Giuseppe, seduto su uno sgabello con cuscino e suppedaneo, appoggia la
guancia destra sulla mano, meditando in atteggiamento perplesso e trasognato sul mistero in cui è
coinvolto. Il Bambinello è avvolto in fasce e adagiato in una greppia volutamente simile ad un
sarcofago, a significare che il Verbo ha assunto la carne umana proprio per affrontare e sconfigge102
re la morte. Il bue e l’asino si affacciano sulla mangiatoia e sembrano osservare Gesù, oltre che riscaldarlo. In cielo due angeli a mezzo busto, attorniati da numerose nuvole, adorano la scena. Sullo sfondo s’innalza un’onda piramidale di porpora, oro, verde, oro: è la montagna in cui si apre la
grotta della Natività, ma anche la linea di contatto fra il mondo terreno e il mondo celeste. La
scena inferiore riproduce l’annuncio dell’angelo a due pastori. L’angelo tiene uno scettro in una
mano mentre con l’altra benedice. I pastori, uno giovane e l’altro anziano, modestamente abbigliati, ricambiano il saluto dell’angelo con la mano alzata. Il paesaggio surreale è arricchito da
piante e animali da pascolo. Tre bande colorate (dal basso verso l’alto: porpora, verde, azzurro,
forse simbolo degli elementi terra, acqua, aria?) costituiscono lo sfondo delle due scene, e le raccordano graficamente. Una cornice a disegni geometrici policromi correda l’insieme.

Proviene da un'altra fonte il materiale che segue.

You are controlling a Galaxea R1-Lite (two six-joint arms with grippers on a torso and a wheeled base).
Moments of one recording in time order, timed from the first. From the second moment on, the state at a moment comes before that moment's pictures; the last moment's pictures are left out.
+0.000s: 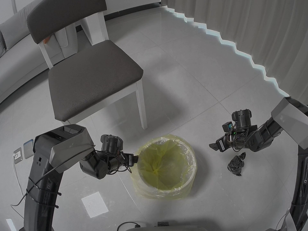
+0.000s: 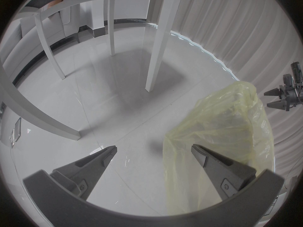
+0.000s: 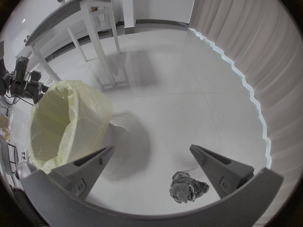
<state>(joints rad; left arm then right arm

La Pentecoste (p. 15). I Dodici sono disposti su due file; assente la Vergine
Maria. Al centro, in posizione di autorità e facilmente identificabile perché
conforme ai canoni iconografici consueti, è Pietro, il “principe degli apostoli” (non si dimentichi che il pellegrinaggio penitenziale dell’imperatore
Enrico IV a Canossa avvenne nel 1077 e il manoscritto è databile intorno
al 1070: sono gli anni della «lotta per le investiture»). Alla destra di Pietro
è Giovanni, il “discepolo prediletto”, giovane e senza barba; alla sua sinistra
verosimilmente Andrea, il Protòklitos o “primo chiamato” (cfr Gv 1,40-43),
secondo la definizione della Chiesa bizantina, di cui è patrono: anche in
questo caso non si dimentichi l’importanza dei rapporti tra Roma e l’Oriente all’indomani dello
scisma (1054). Più controversa l’identificazione degli altri apostoli, seduti in nobili vesti su una
panca simile ad un trono con suppedaneo gemmato. Le loro aureole compongono quasi una banda dorata orizzontale che scandisce in due la composizione. La parte superiore dell’immagine raffigura la città di Gerusalemme, con mura merlate, torri a campanile e due portali sormontati da
lanterne. Sopra la città, disegnata su sfondo verde, si innalza il cielo, animato da numerose nuvole
mosse dal vento. Al centro svetta una semisfera policroma composta da nove strati (tre volte tre, il
mistero Trinitario), dalla quale si dipartono dodici raggi terminanti con fiammelle di fuoco e la
colomba dello Spirito Santo, riccamente aureolata. La cornice è particolarmente pregevole: definita da due vivaci strisce di minio, una ghirlanda floreale color porpora è avvolta da un nastro verde
e azzurro.
La tomba vuota (p. 104). Al centro della scena domina il vuoto dell’edificio sepolcrale, rappresentato come un monumento esagonale che poggia
su colonne (se ne vedono solo tre) e con una cupola formata di sei vele
tondeggianti. Subito sotto, il sepolcro è scoperchiato e contiene ormai
solo le fasce che hanno avvolto il corpo di Cristo e il sudario per il volto,
arrotolato a parte. Sulla destra l’angelo, potentemente alato ma solidamente seduto sulla lastra (ora ribaltata) che sigillava il sepolcro, tiene lo
scettro in mano e benedice le donne che arrivano dalla sinistra. Le tre
Marie portano in mano un turibolo con catene e vasetti con aromi e unguenti profumati (nella tradizione orientale sono dette «mirofore», “portatrici del myron” o
“olio profumato”) per onorare il corpo del Signore. L’interno del monumento funebre, come
pure le pareti interne del sepolcro e della lastra tombale, sono raffigurati come se fossero di
porfido (porpora e macchioline bianche). In primo piano quattro soldati, inutilmente armati di
lance e scudi perché colti da profondo torpore, simboleggiano con i loro occhi vistosamente
chiusi la cecità del non credente dinanzi al mistero pasquale. Anche in questo caso lo sfondo è
a tre zone (stavolta porpora in alto, poi azzurro, e in basso, coperto quasi totalmente dalle figure, ocra) e una ricca cornice guarnisce l’immagine.